A bit of background: I have started exploring Salmon as a RNA quantification tool for miRNA-Seq datasets.
My previous experiences with Salmon quantification of mRNA-Seq suggests it is more accurate than more traditional align and count (AaC) strategies, but noticed some rare instances where Salmon estimates many magnitudes more reads mapping to a gene than my AaC methods (STAR+VERSE).
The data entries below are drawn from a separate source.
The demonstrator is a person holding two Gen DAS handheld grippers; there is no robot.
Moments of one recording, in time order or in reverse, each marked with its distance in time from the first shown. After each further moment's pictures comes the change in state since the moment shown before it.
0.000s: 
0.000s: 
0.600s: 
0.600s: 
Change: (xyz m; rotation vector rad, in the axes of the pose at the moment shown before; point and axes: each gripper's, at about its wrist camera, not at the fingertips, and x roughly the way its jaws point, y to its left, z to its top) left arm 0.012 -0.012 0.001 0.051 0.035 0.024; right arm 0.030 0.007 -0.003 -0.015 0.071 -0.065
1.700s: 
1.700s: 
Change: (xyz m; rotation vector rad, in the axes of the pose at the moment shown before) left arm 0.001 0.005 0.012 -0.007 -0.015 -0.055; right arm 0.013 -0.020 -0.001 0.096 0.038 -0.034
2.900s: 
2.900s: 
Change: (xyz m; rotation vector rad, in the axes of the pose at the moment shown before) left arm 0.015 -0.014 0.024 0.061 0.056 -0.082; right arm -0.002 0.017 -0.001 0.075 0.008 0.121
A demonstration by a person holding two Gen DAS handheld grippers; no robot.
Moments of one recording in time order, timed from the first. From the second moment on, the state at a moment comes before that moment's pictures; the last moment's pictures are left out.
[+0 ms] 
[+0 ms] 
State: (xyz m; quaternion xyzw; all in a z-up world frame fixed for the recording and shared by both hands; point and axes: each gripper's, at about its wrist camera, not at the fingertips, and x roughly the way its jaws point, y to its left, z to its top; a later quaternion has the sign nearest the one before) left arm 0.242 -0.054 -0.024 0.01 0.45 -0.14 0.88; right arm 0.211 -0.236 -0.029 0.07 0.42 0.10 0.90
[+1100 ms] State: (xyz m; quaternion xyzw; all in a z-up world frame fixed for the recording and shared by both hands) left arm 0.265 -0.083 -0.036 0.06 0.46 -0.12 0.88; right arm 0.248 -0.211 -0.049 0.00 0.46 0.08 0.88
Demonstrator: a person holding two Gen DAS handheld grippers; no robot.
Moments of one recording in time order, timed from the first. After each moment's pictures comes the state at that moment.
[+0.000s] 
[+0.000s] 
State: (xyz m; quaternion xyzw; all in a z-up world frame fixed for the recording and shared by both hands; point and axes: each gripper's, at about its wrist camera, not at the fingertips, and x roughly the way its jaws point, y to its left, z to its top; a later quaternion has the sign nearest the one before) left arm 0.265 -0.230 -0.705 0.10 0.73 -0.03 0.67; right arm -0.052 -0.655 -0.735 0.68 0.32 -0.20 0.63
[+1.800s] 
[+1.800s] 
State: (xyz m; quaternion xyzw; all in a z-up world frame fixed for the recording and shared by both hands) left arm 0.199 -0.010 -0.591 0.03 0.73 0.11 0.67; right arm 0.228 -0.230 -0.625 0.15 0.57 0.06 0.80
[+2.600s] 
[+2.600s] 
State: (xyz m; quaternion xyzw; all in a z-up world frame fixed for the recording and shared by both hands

When I quantify miRNA-Seq datasets against references built using miRBase with either mature miRNA or miRNA primary transcript sequences I notice the same trend, namely many (ususally more lowly abundant) transcripts have much higher estimated read abundance by Salmon than AaC. More abundant miRNA species are much more consistent between methods.
Since this is "live" data, I really have no idea how to assess which method is more accurate, so the best I can do is optimize my Salmon parameters for miRNA-Seq data and then follow up later in wet lab experiments.
I think I understand the Salmon method on a high level, but not deeply enough that I know how the various parts of the inference algorithm may influence the results specifically for miRNA-Seq data.
My questions are:
Can anyone give any advice or recommendations on what parameters for both index creation and quasi-mapping analysis? Other than setting the k-mer size sufficiently low (I used 11) for creating the index?
Are there any considerations I should take when interpreting the results of miRNA-Seq vis a vis mRNA-Seq read estimates?